◆ Your task
What you write must be the listing below in full, word for word, minus its pictures.

◆ Records

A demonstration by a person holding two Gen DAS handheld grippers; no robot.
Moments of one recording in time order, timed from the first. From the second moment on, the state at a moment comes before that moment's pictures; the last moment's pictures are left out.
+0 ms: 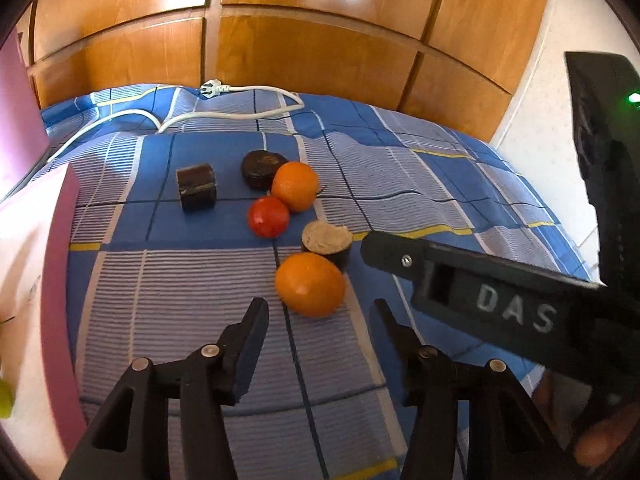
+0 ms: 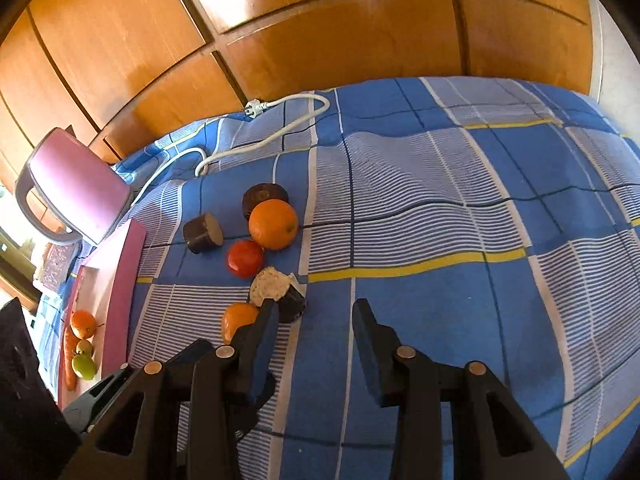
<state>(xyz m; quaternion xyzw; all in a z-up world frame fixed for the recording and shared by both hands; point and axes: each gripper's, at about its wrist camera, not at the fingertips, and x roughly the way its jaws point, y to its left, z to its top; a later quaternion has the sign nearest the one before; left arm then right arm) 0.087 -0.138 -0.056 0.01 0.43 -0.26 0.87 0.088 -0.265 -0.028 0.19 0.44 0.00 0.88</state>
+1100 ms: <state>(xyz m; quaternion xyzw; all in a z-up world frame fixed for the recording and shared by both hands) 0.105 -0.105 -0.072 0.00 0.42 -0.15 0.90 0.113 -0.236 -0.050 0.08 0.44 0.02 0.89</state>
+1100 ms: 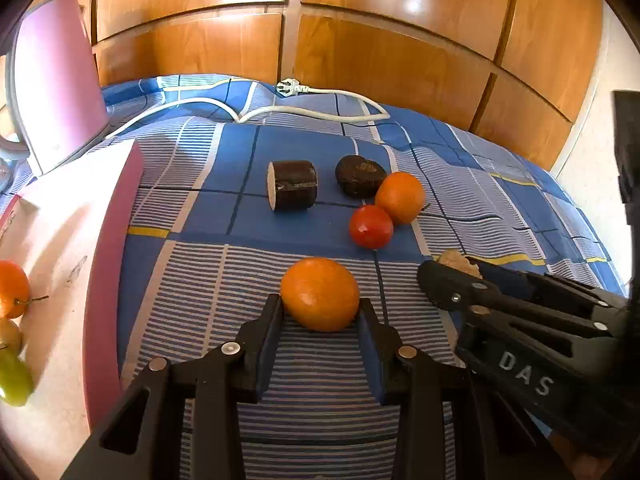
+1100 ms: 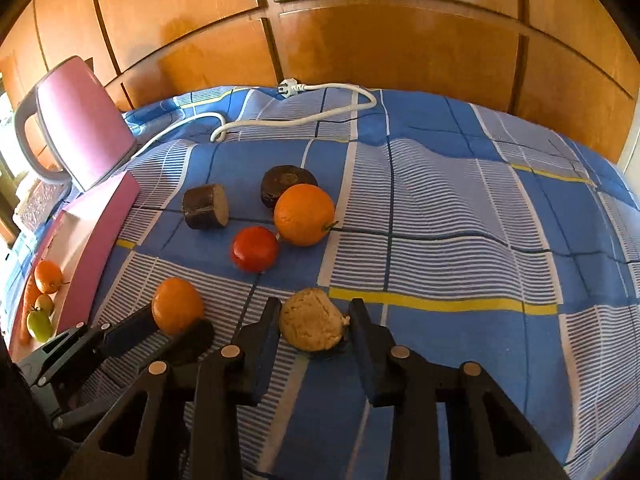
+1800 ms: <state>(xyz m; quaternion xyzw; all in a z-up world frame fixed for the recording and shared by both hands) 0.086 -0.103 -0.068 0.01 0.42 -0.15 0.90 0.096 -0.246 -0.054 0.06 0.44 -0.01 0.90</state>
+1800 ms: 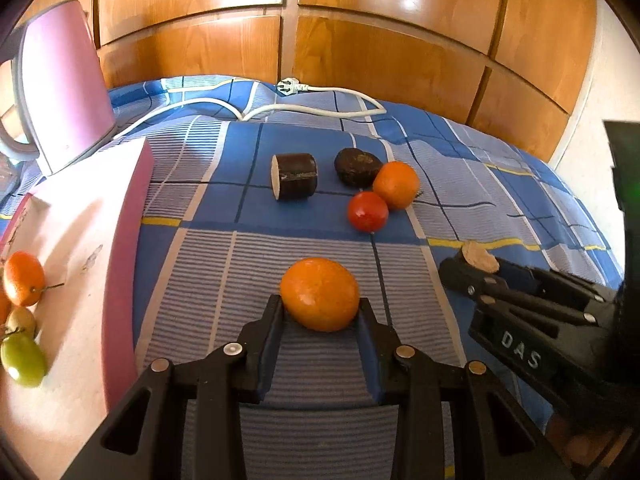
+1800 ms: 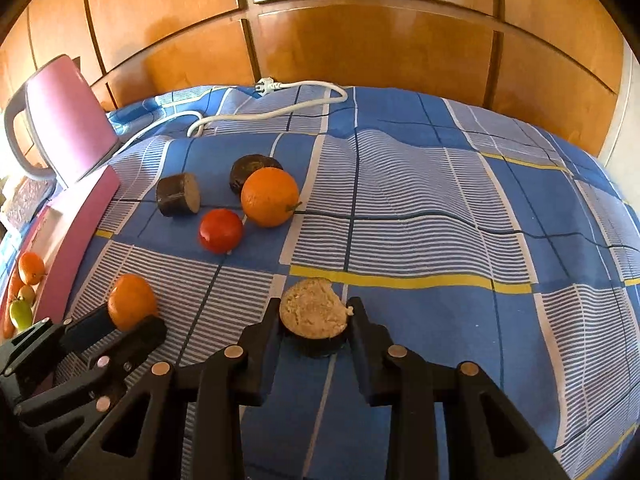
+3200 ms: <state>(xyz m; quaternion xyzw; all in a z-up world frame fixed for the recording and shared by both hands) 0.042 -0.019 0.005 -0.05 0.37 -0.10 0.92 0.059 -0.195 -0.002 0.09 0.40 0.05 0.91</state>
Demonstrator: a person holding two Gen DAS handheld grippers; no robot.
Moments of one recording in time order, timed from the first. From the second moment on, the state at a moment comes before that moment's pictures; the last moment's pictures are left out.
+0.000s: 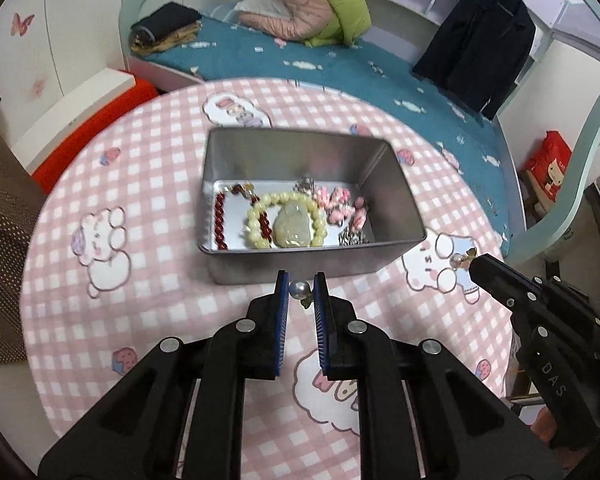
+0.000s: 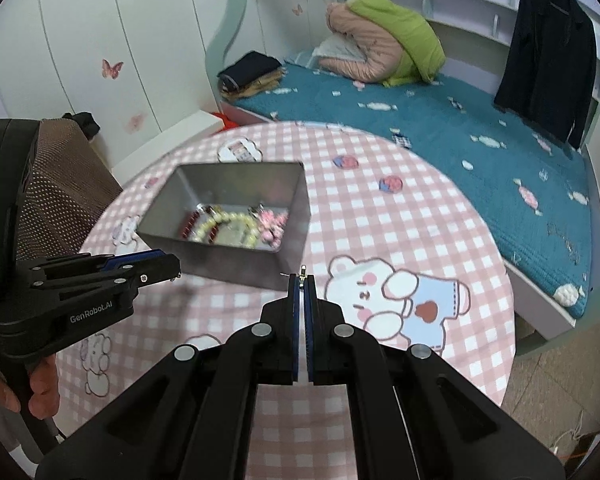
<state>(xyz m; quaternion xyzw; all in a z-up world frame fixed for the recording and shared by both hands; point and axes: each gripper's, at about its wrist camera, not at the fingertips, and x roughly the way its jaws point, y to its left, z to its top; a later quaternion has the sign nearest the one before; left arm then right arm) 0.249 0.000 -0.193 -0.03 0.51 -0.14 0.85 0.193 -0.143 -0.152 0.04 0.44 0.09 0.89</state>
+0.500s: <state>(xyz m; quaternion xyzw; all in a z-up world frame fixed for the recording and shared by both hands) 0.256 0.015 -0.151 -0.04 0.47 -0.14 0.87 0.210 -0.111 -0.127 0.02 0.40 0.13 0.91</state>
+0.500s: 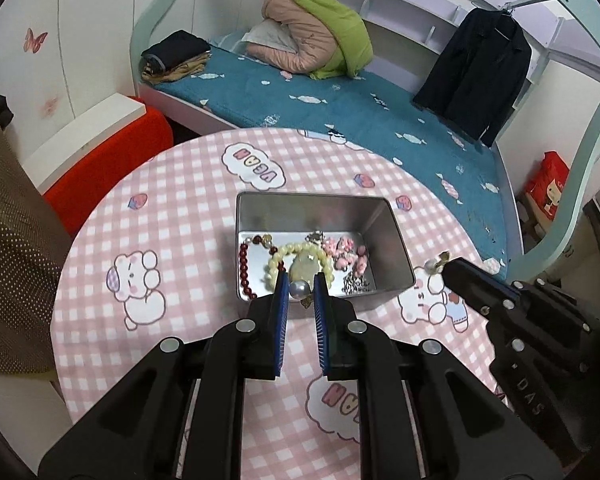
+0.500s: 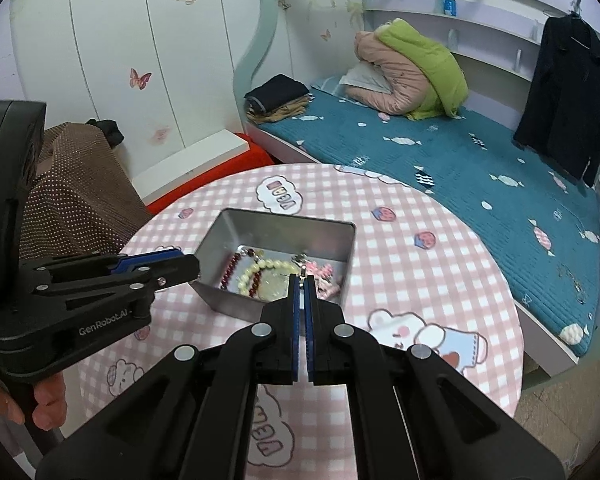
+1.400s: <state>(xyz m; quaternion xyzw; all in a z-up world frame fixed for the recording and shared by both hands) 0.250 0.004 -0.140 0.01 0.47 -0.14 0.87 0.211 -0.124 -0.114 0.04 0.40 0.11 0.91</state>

◆ Exercise response
A demonstration by a person holding two Gen DAS handheld grippers; no robot.
Moments of one recording in time order, timed from the first. From the second moment on, the state at a moment comes before that moment's pictures; the last moment's pictures are left out.
+0 ms: 
+0 ms: 
<state>(xyz m; quaternion xyzw; all in a z-up world frame fixed for the recording and shared by both hands; point and axes: each gripper's, at about its wrist camera, not at the fingertips, and x roughly the way its jaws point, y to its left, z to its top; a later quaternion has the sign nearest the one before; left arm then right arm) 0.087 -0.138 -0.056 0.01 0.43 -0.26 0.87 0.088 -0.265 -0.028 0.19 0.44 0.00 0.88</state>
+1100 ms: <state>(xyz m; quaternion xyzw; all in a z-up world frame fixed for the recording and shared by both hands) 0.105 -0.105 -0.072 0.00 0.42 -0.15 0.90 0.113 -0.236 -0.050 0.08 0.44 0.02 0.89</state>
+1100 ms: 
+1100 ms: 
+1800 ms: <state>(xyz m; quaternion xyzw; all in a z-up world frame fixed for the recording and shared by both hands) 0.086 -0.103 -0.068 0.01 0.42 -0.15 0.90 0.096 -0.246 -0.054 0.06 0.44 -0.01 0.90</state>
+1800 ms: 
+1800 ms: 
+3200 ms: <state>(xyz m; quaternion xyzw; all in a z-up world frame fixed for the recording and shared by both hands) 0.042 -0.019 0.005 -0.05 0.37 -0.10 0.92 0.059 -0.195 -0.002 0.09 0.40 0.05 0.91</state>
Demonstrator: a person holding two Gen DAS handheld grippers; no robot.
Moments of one recording in time order, timed from the first. From the second moment on, the state at a moment comes before that moment's pictures; the last moment's pictures are left out.
+0.000s: 
+0.000s: 
<state>(xyz m; quaternion xyzw; all in a z-up world frame fixed for the recording and shared by both hands; point and axes: each gripper's, at about its wrist camera, not at the fingertips, and x roughly the way its jaws point, y to its left, z to its top; a later quaternion has the sign nearest the one before; left arm then right arm) 0.249 0.000 -0.193 -0.03 0.51 -0.14 0.85 0.193 -0.143 -0.152 0.04 0.44 0.09 0.89</state>
+0.500s: <state>(xyz m; quaternion xyzw; all in a z-up world frame fixed for the recording and shared by both hands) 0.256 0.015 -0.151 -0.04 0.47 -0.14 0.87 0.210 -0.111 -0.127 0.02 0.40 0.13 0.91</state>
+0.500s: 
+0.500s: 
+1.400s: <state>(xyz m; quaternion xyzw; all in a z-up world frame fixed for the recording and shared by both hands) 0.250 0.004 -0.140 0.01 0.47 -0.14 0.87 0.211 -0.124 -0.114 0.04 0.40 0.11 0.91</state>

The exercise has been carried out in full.